__Exercise directions__.
Scan the listing below for the word "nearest" and copy every line where it occurs.

__Study material__.
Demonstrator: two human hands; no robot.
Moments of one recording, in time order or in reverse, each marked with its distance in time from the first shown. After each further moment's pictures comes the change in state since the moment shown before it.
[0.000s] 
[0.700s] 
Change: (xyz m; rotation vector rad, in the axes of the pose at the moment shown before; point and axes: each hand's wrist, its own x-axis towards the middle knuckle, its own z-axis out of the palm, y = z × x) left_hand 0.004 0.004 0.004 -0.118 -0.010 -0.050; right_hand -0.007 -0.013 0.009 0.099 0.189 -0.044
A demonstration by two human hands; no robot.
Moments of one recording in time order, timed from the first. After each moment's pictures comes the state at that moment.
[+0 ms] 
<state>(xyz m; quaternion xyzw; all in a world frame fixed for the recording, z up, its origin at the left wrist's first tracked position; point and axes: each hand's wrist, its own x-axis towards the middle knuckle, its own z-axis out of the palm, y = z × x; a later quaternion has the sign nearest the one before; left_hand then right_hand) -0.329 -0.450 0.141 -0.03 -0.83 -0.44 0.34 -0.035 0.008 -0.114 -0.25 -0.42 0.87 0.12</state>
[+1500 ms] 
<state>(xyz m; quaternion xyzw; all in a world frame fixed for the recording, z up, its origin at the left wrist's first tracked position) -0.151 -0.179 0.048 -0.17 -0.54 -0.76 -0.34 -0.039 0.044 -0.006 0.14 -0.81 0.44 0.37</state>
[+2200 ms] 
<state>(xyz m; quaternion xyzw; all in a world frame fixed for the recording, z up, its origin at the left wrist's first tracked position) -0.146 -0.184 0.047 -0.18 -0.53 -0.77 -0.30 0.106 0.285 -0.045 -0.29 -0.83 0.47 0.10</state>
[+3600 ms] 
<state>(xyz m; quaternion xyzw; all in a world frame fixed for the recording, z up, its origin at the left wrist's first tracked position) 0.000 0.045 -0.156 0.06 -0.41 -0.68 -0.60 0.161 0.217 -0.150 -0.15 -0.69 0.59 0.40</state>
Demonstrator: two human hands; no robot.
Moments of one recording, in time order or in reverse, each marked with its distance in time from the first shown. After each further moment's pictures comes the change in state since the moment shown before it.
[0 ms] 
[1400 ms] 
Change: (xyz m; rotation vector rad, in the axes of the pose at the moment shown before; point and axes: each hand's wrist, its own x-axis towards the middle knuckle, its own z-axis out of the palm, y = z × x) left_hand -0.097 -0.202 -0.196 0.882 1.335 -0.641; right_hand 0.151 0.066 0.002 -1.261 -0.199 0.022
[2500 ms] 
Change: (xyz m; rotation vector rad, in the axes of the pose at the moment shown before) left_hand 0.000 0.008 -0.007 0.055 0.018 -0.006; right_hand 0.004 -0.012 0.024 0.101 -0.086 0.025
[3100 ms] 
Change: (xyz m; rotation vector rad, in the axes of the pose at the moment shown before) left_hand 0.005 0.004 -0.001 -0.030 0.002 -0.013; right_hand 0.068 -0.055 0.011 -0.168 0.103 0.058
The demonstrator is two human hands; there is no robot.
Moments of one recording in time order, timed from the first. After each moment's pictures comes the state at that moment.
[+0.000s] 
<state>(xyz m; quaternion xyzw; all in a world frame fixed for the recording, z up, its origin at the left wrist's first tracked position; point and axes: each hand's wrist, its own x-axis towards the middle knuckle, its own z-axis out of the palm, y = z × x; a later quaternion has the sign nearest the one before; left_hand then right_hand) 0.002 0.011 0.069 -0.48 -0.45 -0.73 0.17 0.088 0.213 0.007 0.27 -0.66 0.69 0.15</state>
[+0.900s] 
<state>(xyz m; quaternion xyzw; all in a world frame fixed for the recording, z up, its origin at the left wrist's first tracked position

__Task output__.
<state>(xyz m; quaternion xyzw; all in a world frame fixed for the recording, z up, its origin at the left wrist's first tracked position; point and axes: each hand's wrist, its own x-axis towards the middle knuckle, its own z-axis out of the palm, y = z × x; a later quaternion has the sign nearest the one before; left_hand then right_hand) -0.329 -0.450 0.141 -0.03 -0.83 -0.44 0.34 -0.035 0.008 -0.114 -0.25 -0.42 0.87 0.12</state>
<state>(xyz m; quaternion xyzw; all in a world frame fixed for the recording, z up, its origin at the left wrist's first tracked position; point and axes: each hand's wrist, its own x-axis towards the middle knuckle, its own z-axis out of the palm, y = z × x; a later quaternion has the sign nearest the one before; left_hand then right_hand) 0.002 0.011 0.069 -0.48 -0.45 -0.73 0.17 0.088 0.213 0.007 0.27 -0.66 0.69 0.15</state>

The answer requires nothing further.